Live poker is significantly more popular now than ever. Every major tournament has seen record participants, Vegas has bigger poker rooms than ever before, and I'd say anecdotally local poker clubs are packed compared to anytime I can recall.


that's a shame, the coverage is 100x worse than it was.

the ESPN2 streams suck, they seem like they don't know what table they're watching and the commentary is usually below-basic pop-culture and memery, and the WSOP commentators are equally childish and unprofessional.

poster was right though, it seems far from what it was as far as general non-poker interest goes.. maybe the increased size of the poker hall/tournament attendance is evidence of another effect; gambling tends to go up in poor economies.

my .02c: i've seen a lot of my favorite casinos close their poker rooms or convert them in the past five years. my neighborhood games are all mostly dried up, and all of my cohort I network with about poker stuff is essentially still just enjoying 10-20 year old Poker After Dark eps. The coverage sucks and only the huge games or private tables are worth watching, and that's a whole other cash grab. The personalities are largely non-existent, and the ones that try angle don't do that great a job.
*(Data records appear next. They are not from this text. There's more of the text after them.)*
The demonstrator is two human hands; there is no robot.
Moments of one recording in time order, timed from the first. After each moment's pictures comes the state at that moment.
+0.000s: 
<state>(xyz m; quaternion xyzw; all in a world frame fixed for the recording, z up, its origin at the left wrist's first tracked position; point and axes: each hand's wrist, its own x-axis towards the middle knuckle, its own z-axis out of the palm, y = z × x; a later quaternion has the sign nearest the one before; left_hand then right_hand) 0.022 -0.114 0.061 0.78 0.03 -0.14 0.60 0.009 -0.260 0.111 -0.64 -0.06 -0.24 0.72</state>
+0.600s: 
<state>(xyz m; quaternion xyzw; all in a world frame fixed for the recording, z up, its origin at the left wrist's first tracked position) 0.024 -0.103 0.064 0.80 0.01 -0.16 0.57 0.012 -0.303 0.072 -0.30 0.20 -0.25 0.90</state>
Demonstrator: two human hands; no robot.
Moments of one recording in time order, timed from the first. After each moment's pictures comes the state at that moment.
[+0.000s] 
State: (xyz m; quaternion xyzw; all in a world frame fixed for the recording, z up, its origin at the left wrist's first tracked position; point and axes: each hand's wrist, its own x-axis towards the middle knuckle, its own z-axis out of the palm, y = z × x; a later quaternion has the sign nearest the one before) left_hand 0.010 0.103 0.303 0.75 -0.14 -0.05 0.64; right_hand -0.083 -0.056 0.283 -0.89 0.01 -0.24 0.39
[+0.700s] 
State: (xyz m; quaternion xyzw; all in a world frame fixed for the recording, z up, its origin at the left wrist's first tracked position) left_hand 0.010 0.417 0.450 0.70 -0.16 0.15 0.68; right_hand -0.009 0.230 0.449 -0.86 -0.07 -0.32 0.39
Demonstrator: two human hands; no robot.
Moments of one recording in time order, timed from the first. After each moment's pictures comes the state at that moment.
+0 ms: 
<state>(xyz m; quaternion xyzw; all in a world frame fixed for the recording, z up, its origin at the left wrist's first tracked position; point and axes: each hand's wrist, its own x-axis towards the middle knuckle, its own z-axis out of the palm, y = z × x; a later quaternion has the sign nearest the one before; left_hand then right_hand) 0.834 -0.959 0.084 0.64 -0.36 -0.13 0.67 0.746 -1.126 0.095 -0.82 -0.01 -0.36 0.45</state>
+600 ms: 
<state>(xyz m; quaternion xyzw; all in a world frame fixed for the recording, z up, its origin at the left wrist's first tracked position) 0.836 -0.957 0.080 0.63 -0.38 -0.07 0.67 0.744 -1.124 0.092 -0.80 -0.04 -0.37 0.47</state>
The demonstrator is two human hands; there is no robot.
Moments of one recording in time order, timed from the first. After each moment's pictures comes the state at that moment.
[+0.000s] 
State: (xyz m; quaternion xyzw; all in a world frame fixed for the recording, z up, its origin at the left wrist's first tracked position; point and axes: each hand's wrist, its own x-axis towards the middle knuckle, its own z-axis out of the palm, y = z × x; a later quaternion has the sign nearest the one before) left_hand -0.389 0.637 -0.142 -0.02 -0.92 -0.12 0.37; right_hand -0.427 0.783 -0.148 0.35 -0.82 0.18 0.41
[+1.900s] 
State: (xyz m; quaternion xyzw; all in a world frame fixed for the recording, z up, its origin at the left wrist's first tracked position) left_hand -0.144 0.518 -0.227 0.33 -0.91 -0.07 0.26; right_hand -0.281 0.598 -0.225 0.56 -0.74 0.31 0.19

It all sounds like sour-grapes nostalgia, and maybe it is to a degree, but it's a common opinion that poker is in a rut lately.


ESPN2? I thought the live coverage is only on PokerGO for the last few years, with the packaged shows broadcast later on CBS Sports channel?


We must have been frequenting very different households.


It was people of a certain age and mindset I think.

At the peak before black Friday, it was pretty routine for 3 or 4 people I knew from work to be on Full Tilt at the same time and I only really knew about 15 people at this company.